───── Task input ─────

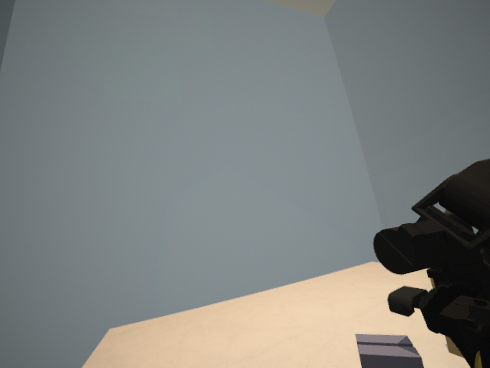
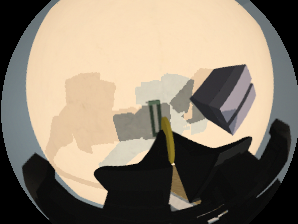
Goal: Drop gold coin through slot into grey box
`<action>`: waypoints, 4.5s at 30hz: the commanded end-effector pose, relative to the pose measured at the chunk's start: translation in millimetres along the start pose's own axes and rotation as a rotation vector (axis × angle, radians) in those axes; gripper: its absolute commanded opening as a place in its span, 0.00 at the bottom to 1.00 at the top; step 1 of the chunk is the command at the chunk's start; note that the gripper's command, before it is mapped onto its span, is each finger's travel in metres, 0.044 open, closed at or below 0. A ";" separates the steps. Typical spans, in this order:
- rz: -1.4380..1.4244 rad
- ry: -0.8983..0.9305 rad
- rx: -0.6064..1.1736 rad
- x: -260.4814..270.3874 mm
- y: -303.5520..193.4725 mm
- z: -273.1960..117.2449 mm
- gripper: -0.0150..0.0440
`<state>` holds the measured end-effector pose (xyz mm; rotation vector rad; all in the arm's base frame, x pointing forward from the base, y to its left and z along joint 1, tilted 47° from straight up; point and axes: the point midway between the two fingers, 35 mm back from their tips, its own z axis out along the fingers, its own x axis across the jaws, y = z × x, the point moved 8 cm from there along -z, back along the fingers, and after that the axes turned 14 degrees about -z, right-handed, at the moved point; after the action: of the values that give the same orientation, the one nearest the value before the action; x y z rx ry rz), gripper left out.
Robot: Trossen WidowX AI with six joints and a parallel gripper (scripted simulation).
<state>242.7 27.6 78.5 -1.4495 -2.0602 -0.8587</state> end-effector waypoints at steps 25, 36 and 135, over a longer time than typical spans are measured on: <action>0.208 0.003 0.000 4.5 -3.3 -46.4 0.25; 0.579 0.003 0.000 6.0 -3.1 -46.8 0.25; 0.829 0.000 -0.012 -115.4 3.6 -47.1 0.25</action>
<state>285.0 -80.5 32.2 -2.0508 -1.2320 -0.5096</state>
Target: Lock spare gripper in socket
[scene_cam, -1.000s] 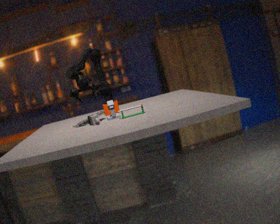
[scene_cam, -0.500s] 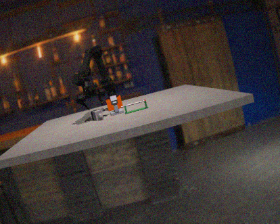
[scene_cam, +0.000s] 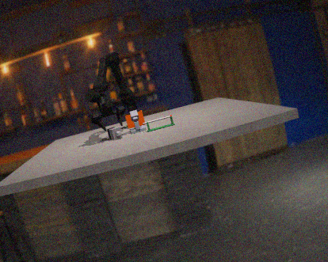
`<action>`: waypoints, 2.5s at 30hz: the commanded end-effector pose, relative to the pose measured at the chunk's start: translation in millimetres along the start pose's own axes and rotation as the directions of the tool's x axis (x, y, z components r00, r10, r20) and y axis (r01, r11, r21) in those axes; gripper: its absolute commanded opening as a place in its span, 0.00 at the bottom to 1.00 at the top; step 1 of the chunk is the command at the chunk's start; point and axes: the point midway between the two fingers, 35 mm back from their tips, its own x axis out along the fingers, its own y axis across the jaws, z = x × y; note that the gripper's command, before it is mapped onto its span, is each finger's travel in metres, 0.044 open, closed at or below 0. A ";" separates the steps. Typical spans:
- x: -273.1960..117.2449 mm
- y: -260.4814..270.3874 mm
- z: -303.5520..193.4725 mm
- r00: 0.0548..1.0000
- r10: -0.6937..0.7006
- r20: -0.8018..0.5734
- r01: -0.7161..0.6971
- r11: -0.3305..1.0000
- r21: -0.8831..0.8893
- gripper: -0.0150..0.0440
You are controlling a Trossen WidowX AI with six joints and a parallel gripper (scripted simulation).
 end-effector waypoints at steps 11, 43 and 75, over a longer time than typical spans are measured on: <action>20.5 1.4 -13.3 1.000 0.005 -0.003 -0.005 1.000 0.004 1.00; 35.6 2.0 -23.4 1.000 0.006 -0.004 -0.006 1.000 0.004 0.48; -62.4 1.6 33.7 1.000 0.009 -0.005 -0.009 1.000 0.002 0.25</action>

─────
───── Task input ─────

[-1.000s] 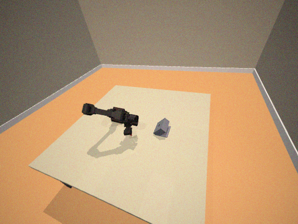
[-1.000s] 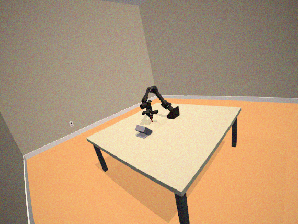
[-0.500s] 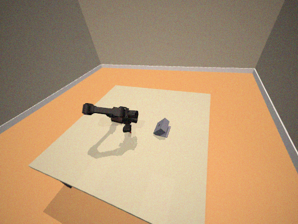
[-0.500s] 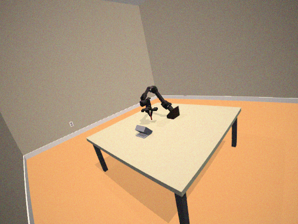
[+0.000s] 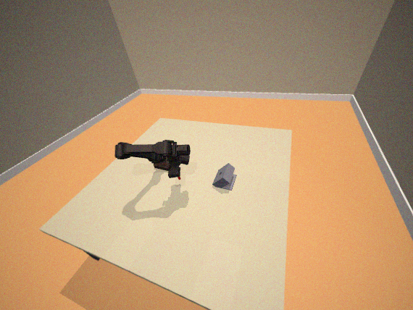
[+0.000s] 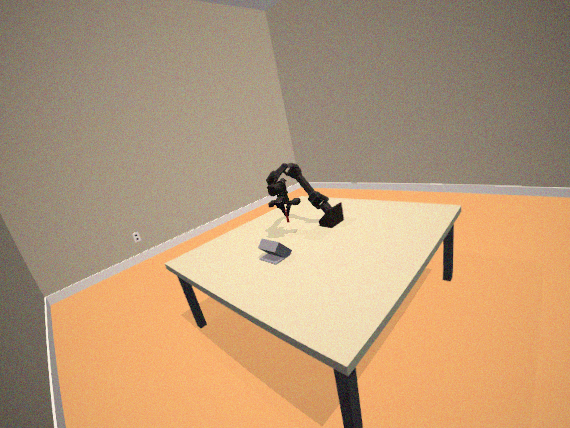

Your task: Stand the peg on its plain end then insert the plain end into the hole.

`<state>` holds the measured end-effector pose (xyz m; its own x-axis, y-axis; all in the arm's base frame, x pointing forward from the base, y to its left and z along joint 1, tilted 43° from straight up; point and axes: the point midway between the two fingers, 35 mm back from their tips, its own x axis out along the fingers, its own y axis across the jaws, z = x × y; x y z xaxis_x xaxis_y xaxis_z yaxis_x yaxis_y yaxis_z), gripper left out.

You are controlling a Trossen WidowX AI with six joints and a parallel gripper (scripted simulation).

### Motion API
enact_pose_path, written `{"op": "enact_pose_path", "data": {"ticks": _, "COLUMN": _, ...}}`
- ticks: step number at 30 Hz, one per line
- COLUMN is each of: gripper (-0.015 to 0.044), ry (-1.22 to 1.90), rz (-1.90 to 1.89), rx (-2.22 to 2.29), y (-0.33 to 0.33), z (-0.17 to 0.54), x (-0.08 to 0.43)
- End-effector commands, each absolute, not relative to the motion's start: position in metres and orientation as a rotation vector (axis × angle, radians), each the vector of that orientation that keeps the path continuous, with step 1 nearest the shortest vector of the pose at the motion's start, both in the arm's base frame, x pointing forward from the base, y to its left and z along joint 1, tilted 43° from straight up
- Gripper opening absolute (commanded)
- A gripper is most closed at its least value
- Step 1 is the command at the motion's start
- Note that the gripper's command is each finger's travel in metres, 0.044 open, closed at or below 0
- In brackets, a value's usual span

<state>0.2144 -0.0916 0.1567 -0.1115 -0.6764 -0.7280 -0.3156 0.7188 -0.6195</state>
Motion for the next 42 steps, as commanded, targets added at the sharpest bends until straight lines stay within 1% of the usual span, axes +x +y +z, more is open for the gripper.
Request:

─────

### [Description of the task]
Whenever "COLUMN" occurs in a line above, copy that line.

### [Solution to this problem]
enact_pose_path, written `{"op": "enact_pose_path", "data": {"ticks": _, "COLUMN": _, ...}}`
- COLUMN is each of: gripper (-0.015 to 0.044), ry (-1.22 to 1.90), rz (-1.90 to 1.89), rx (-2.22 to 2.29), y (-0.33 to 0.33), z (-0.17 to 0.54), x (-0.08 to 0.43)

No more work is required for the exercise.